Ela traduziu para mim: “Olha, não vai dar certo você dormir aqui, é agosto, um cunhado vem passar férias com a gente. Mas meu marido vai lhe indicar um hotel bom e barato”. O plano B era um albergue; e o C, uma estação de trem. Mudei de assunto: “Estou pensando em conhecer também Bruxelas, fica perto, queria visitar o principal ponto turístico de lá, a estátua do menino fazendo xixi, o Manneken Pis”. O francês emendou: “O trem sai da Gare du Nord. Levo você até a estação de metrô mais próxima”. Depois explicou que o bom de Bruxelas era mesmo só a Grand Place. Não deu tempo para mais nada. Ele foi logo pegando numa das alças do sacolão. “Vamos, antes que fique mais tarde”, apressou. No trajeto até a entrada da estação do metrô, ele segurava numa alça; e eu, na outra. Não houve diálogo. Nem poderia. Apontou para a boca do metrô e lá me deixou.
Já era noite quando cheguei à estação de trem. Procurei os mochileiros, queria me juntar com eles. Alguns já se preparavam para dormir na estação. Fui ficando. Amanhã procuro um albergue, pensei. A conversa parecia animada. No grupo, entre outros, havia uma moça da Dinamarca, um rapaz da Suécia, uma belga e um espanhol.

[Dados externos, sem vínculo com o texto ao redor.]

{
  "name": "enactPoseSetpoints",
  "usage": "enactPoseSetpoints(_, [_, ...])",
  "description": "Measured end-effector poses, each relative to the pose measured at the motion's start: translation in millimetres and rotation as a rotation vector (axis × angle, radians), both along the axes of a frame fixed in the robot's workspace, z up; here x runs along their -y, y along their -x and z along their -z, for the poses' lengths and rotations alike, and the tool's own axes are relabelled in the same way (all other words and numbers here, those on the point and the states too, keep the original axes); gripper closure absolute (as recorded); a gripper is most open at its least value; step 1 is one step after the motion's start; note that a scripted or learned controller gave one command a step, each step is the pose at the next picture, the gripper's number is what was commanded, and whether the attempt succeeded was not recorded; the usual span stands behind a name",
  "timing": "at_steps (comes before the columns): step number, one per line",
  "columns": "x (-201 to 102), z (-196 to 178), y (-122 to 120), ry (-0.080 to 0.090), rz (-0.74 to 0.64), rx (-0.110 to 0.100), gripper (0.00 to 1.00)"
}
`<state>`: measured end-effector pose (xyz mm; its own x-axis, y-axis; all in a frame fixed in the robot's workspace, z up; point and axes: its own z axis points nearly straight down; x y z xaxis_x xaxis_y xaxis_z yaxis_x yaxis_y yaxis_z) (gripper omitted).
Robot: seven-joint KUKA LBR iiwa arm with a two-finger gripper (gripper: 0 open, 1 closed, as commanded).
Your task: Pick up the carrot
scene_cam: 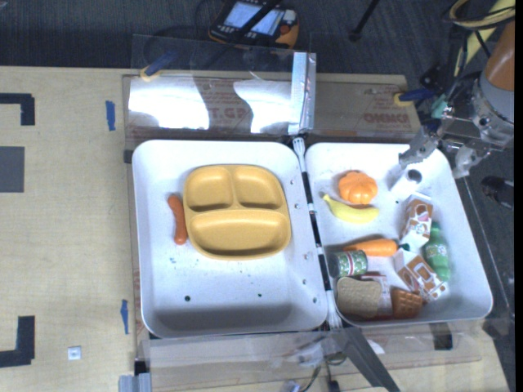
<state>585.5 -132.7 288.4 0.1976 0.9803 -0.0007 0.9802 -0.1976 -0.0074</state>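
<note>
Your carrot (377, 247) lies flat mid right bin (467, 219), its green end touching a can (351, 262) and cartons (418, 247) crowding its tip, so the open side is toward the banana (351, 211). The gripper (433, 155) hovers at the far rim, spread wide, holding nothing.

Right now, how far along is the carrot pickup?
Nothing looks done yet: the carrot lies in the right bin, between the can and the cartons. The pincer hangs over that bin's far corner, apart from it. Reaching, gripping and lifting remain.
</note>
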Motion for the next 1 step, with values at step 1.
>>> enactPoseSetpoints(1, [21.5, 84.5, 15.9, 0.002, 0.470, -0.001, 0.00])
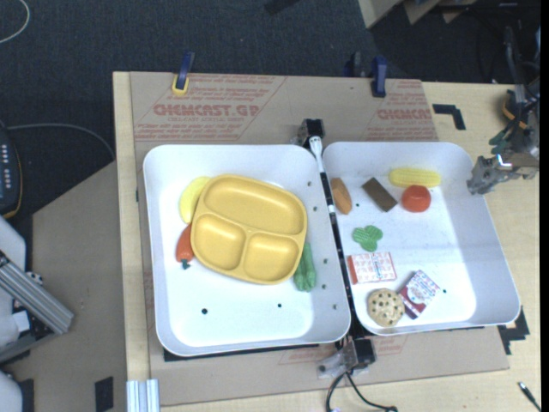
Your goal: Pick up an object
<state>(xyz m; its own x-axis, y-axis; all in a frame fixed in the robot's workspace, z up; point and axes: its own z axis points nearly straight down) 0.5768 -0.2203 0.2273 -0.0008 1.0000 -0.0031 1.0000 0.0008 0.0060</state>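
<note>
Gripper (pixel 485 177): parked at right bin (pixel 480 256) rim; I can't tell its state, blurred. Step: approach. Next: I descend onto tomato (pixel 416 198).

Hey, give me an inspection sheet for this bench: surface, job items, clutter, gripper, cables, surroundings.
Surface: cardboard-covered bench bearing a left white bin and a right white bin, side by side.
Job's things: right bin holds a cookie, red tomato, corn cob, brown bar, hot dog, green leaf piece, small printed box and red-and-white packet.
Clutter: left bin holds a yellow divided tray with a banana, carrot and green vegetable tucked at its edges.
Gripper: gripper at the right bin's right rim, holding nothing seen.
Cables: wires below the bins' front edge.
Surroundings: dark carpet; clamps on the back edge.
</note>
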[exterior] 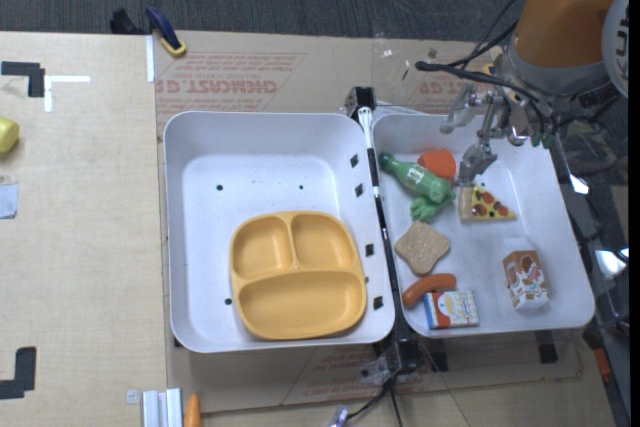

Na verdade, ele não se considerava espanhol, era da Catalunha. Fui então apresentado ao sleeping bag. Pois é, todos usavam um saco de dormir. Eu tinha levado um colchonete com um lençol. E vocês precisavam ver o tamanho da pochete. Tudo ia bem até por volta das duas da manhã. Quando já estávamos acomodados, dormindo, chegaram uns seguranças da estação. Disseram que a gente não poderia dormir lá dentro. O jeito foi sair. E fui seguindo o grupo. O albergue iria ficar mesmo para a noite seguinte. Todos se deitaram na calçada, em frente à estação Gare du Nord. E lá dormimos. Pelo menos, tentamos.
De manhã bem cedo, com o sol no rosto, me despedi dos mochileiros e fui à padaria mais próxima. Depois do croissant, procurei um telefone, precisava ligar para minha mãe e contar como tinha sido minha primeira noite em Paris. Não tinha dormido bem, por óbvio, mas se eu contasse como tinha sido aquela noite, quem passaria a não dormir bem seria ela.
– A senhora se lembra do apartamento da amiga do amigo, a brasileira casada com o francês? Não quis incomodar o pessoal, achei melhor dormir num hotel.
– Meu filho, a viagem foi boa? Você dormiu bem ontem?
– Sim, muito bem. O hotel é perto da Torre Eiffel. Da janela do quarto, dá pra ver a torre. À noite, toda iluminada, ela fica muito bonita.
– Não deixe de mandar notícias!
– Fique tranquila, não se preocupe. Vou mandar um postal da torre. Um beijo na senhora e no pai.
Ainda pensei em dizer que eu tinha me hospedado no Ritz, mas ela não iria acreditar.

Um comentário:

Ana Margarida disse...

EXCELENTE TEXTO. REALMENTE, PARIS VALE A PENA DE QUALQUER JEITO.